Young people named it the Freedom Summer Project. It was the largest campaign to register voters—in 1964, an election year—and it was the most significant demonstration of African Americans’ political strength in the Civil Rights Movement. Congressman John Lewis, then chairman of the Student Nonviolent Coordinating Committee (SNCC), wrote that the objective of Freedom Summer was to “force a showdown between the local and federal government.” One significant yet overlooked part of this history is the way activists moved beyond the ballot box to politicize the right to an education.
A segment of the Freedom Riders, activists who painstakingly sat in at segregated bus terminals in 1961, organized the project. When they moved to Mississippi to register voters, young people called them “Freedom Fighters.” Their presence inspired a level of terrorism that had not been seen in the South since Reconstruction. From June to August 1964 alone, police arrested more than 1,000 protesters and local segregationists murdered three freedom workers, assaulted over 80 activists, opened fire on demonstrators over 35 times, and set fire to 35 churches. Activists remained undeterred. During the course of the summer they successfully pressured Congress to end a seven-week filibuster and pass the Civil Rights Act of 1964.
Freedom Fighters also forced Southern states to admit a handful of black students to all-white schools. Mississippi reluctantly desegregated its schools in 1964, becoming the last state in the country to do so. Yet activists were critical of the assumption that integration guaranteed quality. Activist, and later Algebra Project founder, Bob Moses asked in the fall of 1964, “Why can’t we set up our own schools? What students really need to learn is how to be organized to work on the society to change it.” To civil rights leaders like Moses and Dave Dennis, an instrumental organizer from the Congress of Racial Equality (CORE), quality education did not necessarily mean seating a black student next to a white student. It meant making sure every school adopted a rigorous curriculum, hired excellent teachers, and provided an opportunity for economic mobility.

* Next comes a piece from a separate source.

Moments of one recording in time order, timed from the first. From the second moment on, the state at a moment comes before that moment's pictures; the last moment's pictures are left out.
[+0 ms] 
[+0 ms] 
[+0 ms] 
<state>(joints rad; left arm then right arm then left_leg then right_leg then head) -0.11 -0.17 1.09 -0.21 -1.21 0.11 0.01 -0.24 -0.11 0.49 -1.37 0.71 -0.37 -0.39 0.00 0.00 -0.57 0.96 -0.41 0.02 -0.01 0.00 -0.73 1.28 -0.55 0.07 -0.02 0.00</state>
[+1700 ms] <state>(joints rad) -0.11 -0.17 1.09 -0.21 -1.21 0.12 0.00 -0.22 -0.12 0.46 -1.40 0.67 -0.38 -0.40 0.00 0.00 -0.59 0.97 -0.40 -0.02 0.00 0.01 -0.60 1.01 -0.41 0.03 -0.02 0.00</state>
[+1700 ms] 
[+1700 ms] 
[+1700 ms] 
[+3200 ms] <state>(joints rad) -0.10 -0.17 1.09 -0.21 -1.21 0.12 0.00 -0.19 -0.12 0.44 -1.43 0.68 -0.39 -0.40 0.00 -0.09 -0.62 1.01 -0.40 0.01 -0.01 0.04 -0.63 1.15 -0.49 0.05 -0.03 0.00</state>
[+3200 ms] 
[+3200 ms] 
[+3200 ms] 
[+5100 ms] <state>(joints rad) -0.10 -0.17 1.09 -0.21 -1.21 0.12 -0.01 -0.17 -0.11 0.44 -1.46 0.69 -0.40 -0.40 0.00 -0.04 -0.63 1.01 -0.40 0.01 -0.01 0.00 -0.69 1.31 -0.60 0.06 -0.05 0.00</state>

Fifty years later, it is clear that this struggle for a quality education was just as important as the right to vote. In the midst of the violence that summer, young people still in middle and high school joined the frontlines of the Civil Rights Movement. They participated in marches and demonstrations. They served time in jail. But the story of the Freedom Schools and the struggle for educational quality was relegated to the back pages of the New York Times.
If the civil rights revolution was to succeed, organizers reasoned, African Americans still in their teens had to be properly educated. As more than 2,000 college students from across the country volunteered to register voters, a select minority opted to teach in 41 “Freedom Schools”—alternative middle and high schools that taught the art of resistance and the strategies of protest. The United Federation of Teachers in New York sent the largest contingent of teachers, and over 2,500 students were ready to greet them.
The Freedom Schools raised questions about the very nature of American democracy—in particular, how to provide a quality education to all citizens, a still-unrealized promise that had been embedded in the monumental Brown v. Board of Education decision (1954). In 1964, a small yet vocal number of African American students opted to boycott the public schools altogether. They questioned the logic of entering white classrooms that had reacted violently to desegregation orders. For students who boycotted their public schools, Freedom Schools served as a replacement for conventional classrooms.
Other Freedom School students remained in their segregated schools once the summer was over but demanded improvements. They insisted that white educators include African American history and literature in the curriculum. They pushed back against the goals of vocational education that typically defined black education and made it clear that they wanted preparation for college. Through it all, political consciousness remained paramount. When Freedom School students were suspended for wearing “One Man, One Vote” buttons in the Delta, students walked out and shut down the school. The court case that followed was used as precedent in Tinker v. Des Moines (1969), which protected students’ right to free speech.
Fifty years later, many of the Freedom Schools’ goals still elude African American students. Segregation has once again come to define the nature of education throughout the South, and in many Northern cities such as Chicago and New York. Gary Orfield of the Civil Rights Project found that 80 per cent of Latino students and 74 per cent of black students attend majority “nonwhite” schools (50-100 per cent minority) across the nation. As he and other researchers have noted, (re)segregation is fundamentally connected to resources and opportunity. Schools that are failing are afflicted by high dropout rates, a detrimental lack of resources, and a vocational emphasis that guides students to menial labor at best.
The Freedom Summer Project brought many notable achievements. It is often noted, for example, that Mississippi now has more elected black officials than any other state in the country. But Mississippi often ranks last, or nearly last, in the nation in terms of per pupil expenditure, standardized test scores, high school completion, and college access. As Americans grapple with controversial new voter registration laws, the struggle for a quality education, too, demands renewed attention. Revisiting the long-overlooked history of Freedom Schools may help inspire solutions.